→ THE TASK:
Return the count of lines in the following records that include "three", and nothing more.

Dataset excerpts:
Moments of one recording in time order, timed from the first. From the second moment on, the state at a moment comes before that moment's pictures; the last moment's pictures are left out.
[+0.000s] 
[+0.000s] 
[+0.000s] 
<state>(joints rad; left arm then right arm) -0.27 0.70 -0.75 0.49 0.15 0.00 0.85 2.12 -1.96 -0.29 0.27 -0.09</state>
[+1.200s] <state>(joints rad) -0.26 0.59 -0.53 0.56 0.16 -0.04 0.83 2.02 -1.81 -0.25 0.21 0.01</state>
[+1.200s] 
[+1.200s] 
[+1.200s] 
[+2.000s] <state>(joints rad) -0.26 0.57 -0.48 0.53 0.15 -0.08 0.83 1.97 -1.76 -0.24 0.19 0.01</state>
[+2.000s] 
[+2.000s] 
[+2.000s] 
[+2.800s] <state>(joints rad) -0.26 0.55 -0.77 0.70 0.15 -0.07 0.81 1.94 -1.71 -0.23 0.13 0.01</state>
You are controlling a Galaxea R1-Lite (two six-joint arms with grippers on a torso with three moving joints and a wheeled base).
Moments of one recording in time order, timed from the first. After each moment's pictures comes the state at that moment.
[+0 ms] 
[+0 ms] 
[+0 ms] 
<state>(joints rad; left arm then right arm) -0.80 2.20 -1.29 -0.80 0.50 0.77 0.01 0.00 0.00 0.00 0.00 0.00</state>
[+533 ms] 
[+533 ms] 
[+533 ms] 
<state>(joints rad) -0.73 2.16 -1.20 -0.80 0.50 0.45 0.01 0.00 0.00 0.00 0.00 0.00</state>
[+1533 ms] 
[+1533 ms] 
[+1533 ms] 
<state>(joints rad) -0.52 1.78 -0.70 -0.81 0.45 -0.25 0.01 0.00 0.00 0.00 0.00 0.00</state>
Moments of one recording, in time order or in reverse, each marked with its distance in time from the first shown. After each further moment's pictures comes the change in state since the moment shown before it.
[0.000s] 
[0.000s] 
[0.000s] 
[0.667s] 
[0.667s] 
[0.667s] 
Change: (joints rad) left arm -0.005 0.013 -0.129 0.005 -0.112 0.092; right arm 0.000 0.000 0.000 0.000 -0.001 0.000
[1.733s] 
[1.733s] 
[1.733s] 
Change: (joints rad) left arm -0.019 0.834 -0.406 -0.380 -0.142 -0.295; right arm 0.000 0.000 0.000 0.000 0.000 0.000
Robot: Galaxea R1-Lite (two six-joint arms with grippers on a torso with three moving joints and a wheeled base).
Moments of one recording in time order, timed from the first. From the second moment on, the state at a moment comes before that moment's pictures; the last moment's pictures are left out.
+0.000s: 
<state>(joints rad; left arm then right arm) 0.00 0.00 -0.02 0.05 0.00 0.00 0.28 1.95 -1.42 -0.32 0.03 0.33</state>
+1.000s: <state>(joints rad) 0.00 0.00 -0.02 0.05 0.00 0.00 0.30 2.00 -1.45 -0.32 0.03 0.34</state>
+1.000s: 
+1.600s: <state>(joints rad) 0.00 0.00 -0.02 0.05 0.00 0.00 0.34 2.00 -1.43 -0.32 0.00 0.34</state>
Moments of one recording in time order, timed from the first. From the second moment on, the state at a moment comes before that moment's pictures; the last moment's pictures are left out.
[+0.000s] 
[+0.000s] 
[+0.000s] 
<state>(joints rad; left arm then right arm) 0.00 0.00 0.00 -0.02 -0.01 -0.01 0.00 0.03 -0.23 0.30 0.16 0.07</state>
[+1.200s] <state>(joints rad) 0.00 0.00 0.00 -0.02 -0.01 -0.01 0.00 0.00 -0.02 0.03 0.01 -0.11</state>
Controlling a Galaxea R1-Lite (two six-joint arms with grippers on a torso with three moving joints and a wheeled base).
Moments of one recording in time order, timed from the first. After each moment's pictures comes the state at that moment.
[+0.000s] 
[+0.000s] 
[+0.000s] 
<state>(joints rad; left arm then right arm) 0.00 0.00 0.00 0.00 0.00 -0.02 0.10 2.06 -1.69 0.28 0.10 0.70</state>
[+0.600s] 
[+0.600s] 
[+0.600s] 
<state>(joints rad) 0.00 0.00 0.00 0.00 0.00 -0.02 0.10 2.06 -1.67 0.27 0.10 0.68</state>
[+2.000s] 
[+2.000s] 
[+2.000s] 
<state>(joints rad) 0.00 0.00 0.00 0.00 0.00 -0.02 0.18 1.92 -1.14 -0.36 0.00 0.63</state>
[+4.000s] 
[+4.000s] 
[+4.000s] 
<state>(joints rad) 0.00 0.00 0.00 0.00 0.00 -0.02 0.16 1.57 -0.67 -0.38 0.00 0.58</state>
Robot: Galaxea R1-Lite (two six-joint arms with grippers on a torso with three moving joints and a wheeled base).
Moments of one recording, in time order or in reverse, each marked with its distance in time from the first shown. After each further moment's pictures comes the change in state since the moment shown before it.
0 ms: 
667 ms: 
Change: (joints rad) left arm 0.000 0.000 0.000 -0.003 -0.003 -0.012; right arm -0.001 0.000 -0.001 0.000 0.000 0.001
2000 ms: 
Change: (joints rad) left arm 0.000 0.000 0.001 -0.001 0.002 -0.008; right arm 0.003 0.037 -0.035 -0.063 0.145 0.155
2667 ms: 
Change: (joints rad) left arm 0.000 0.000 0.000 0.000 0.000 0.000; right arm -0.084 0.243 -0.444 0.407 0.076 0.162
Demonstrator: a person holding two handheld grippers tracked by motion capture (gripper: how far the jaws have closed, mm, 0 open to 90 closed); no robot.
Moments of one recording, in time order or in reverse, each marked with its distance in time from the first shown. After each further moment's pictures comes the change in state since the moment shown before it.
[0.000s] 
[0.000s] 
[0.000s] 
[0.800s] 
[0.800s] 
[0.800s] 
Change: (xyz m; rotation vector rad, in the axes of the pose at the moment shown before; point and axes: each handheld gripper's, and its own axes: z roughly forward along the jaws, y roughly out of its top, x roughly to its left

→ RESPONSE AREA:
4